Get Real on School Money, Candidates
Tenenbaum, DeMint voice harmful views on public school funding


If the views of the two candidates to replace Sen. Ernest "Fritz" Hollings, R-Charleston, ever become embedded in public policy, U.S. public education as we know it would become weaker and less effective. What prompts this grim observation were troubling remarks that the candidates - Democratic S.C. Education Superintendent Inez Tenenbaum and U.S. Rep. Jim DeMint, R-Greenville - made during their joint appearance Saturday before the S.C. Parent-Teacher Association.

Tenenbaum decried what Democrats depict as a $6 billion shortfall in federal school payments to public schools nationally. At first glance, this may seem a reasonable position. Congress mandates that the states have special education for physically and mentally disabled children, for instance, but has never paid its full promised share of the added cost.

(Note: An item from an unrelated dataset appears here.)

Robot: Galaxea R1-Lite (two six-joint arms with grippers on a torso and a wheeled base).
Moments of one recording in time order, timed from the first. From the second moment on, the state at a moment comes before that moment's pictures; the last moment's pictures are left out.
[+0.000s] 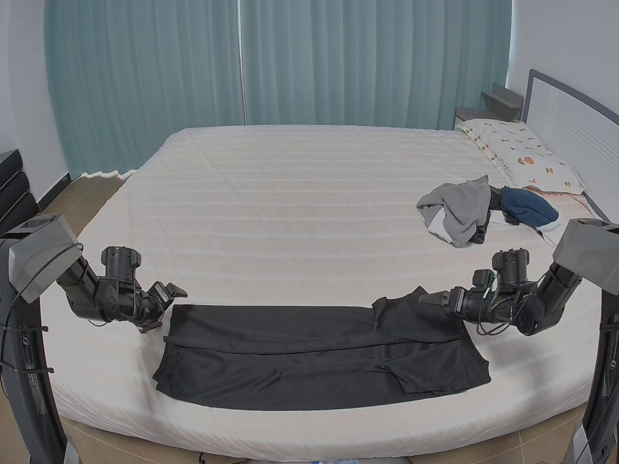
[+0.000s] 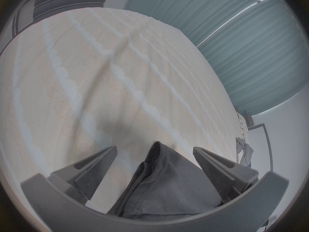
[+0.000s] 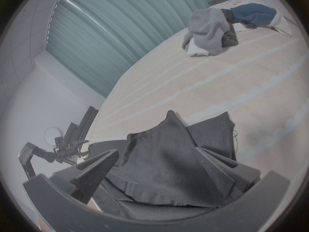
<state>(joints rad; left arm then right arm) 0.08 2.32 -0.99 -0.50 -0.22 -0.75 0.08 2.31 -0.84 -0.84 0.46 0.42</state>
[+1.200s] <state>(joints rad) 0.08 2.31 -0.99 -0.50 -0.21 -0.74 0.01 2.39 -0.81 -0.86 0.45 0.27</state>
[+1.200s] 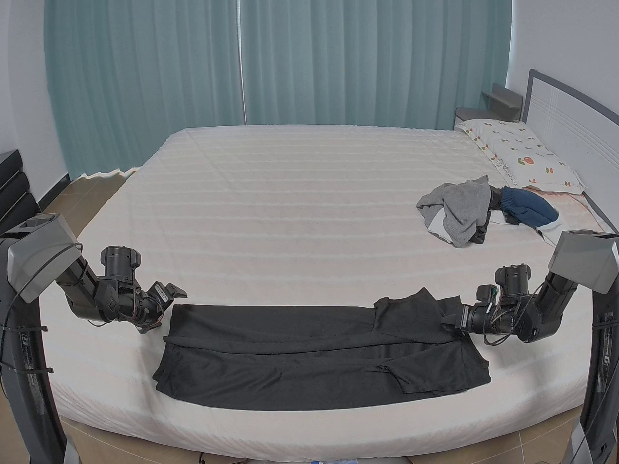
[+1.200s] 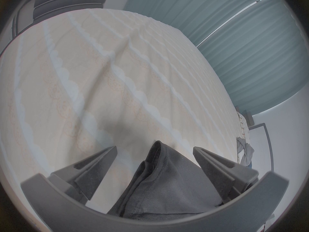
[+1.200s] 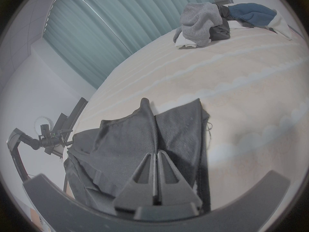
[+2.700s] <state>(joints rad) -0.02 2.13 -0.73 -0.49 -0.13 -0.73 0.11 2.12 -0.52 -0.90 0.19 0.77</state>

But Tenenbaum's fundamental stance on the federal role in public-school funding, of which her remarks Saturday were an offshoot, is troublesome. Her campaign Web site promises that "she will fight to make the federal government pay its fair share [of the cost of school improvement], which will also stop costs from being passed along to S.C. property owners in the form of higher taxes, as they are currently."

She appears to have bought into the pernicious thinking, rampant since President Bush and Sen. Ted Kennedy, D-Mass., teamed up in 2001 to craft the No Child Left Behind act, that the federal government should take a much larger role in public school funding. Public school funding has always been - and should remain - a state and local responsibility.

Moreover, property taxes should remain - as they have been for more than 200 years - the bedrock of the state-local public school system. Why? Because that tax is tied directly to the value of land and the improvements on it - real wealth. Federal payments for any purpose, including public schools, are instruments of debt because the federal government is broke.

DeMint, to his credit, understands this. His offense Saturday was spreading the equally pernicious notion that the key to public school improvement are federal subsidies that encourage competition from other forms of schooling - federal tax credits for parents and businesses that donate money to schools.

Unless DeMint is willing to force non-public schools receiving such subsidies to adhere to the same school-improvement standards as public schools - the S.C. Palmetto Achievement Challenge Tests, for instance - and to accept the subsidies as the full price of tuition, this idea is hollow, even meaningless. As he says, more money for public schools doesn't necessarily buy better results, but South Carolina already has a strong school-improvement program that tax credits or other subsidies for private schools would only undermine. Besides, as he should know, the last thing the federal government needs is another tax giveaway that exacerbates the deficit.

What's needed in the 2004 campaign to replace Hollings are hard doses of academic and fiscal realism in both camps. That way, voters can make valid judgments about which candidate has the better take on public education.